彼の現夫人モニネス王妃には二人の息子がいるが、一人は昨年病気で突然なくなり、世継ぎは51歳になる長男のシハモニ王子と言うことになる。ところが最近まで彼の存在はカンボジアの人たちですらほとんど知らず、マスコミですら取り上げることがなかった。

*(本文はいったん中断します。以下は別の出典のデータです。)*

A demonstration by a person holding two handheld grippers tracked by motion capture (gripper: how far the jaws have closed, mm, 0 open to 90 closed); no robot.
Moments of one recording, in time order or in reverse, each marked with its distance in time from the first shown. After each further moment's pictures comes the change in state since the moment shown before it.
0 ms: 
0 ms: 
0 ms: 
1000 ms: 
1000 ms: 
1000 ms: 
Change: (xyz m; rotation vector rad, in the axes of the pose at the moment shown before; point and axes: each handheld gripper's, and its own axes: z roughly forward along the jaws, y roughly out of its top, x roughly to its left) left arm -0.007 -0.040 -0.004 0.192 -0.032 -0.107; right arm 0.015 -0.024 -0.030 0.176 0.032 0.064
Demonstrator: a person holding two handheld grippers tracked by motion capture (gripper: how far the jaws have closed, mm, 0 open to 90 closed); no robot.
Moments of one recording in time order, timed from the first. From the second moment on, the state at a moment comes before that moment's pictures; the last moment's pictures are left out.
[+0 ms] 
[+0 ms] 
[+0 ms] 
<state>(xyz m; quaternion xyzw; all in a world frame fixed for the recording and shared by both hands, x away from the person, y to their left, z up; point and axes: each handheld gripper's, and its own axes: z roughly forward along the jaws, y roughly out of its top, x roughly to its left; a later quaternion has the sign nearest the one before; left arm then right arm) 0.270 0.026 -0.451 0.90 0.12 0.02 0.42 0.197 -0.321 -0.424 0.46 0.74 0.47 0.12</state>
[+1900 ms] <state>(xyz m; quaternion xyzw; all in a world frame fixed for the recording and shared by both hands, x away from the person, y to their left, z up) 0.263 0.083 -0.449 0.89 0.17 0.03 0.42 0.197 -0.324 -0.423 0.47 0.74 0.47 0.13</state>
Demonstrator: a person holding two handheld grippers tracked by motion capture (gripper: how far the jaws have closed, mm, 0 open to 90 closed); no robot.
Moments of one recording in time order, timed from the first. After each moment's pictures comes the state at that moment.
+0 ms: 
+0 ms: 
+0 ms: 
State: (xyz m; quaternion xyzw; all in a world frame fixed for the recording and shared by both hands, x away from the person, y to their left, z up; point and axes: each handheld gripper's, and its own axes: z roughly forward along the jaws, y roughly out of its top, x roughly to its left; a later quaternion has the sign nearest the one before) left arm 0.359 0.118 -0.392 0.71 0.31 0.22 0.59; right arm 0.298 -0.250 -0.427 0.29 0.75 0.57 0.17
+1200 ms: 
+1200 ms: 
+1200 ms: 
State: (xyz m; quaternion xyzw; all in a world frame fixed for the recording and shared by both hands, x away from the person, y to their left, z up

なんとシハモニ王子は全くのフランス育ちで、フランスでバレーダンサーになっていたのである。バレーダンサーにこのドロドロしたカンボジアの政治の頂点に立つことができるのか?父親のように小柄ながら、国のことを話し始めたら止まる事のないバイタリティーを内外に見せる事ができるのか。誰もが不安を感じた。
政府は即位の式典のために急遽5日間の休日を発表。シハモニ王子が飛行機でカンボジアに降り立った。町中のシアヌーク王の肖像画の看板が新王のシハモニの肖像画に架け替えられた。それがなんと親父とは比べ物にならない、なかなかの美男子なのである。
三日三晩、王宮の前のメコン川の対岸からは花火が上がり、王宮前では盛大な即位の式典が行われた。シハモニ王は初めて国民の前で演説をしたのであるが、大方の予想に反して、その謙虚で知的で落ち着いた話し振りと態度はカンボジアの誰もを深く印象付けたのである。
これからどうなるかはあまりに未知数である。しかし、確かにこの新しい王様は、戦争の傷跡と、政治混乱の続くカンボジアに一人握りの希望の光を持ってきてくれたようにも感じる。この王様、ゲイだと言う噂がある。でも、カンボジアの人たちは誰一人そんなこと気にとめる様子もない。これもまたカンボジアらしくていい。いい治世さえしてくれたらいいのである。僕もそう思う。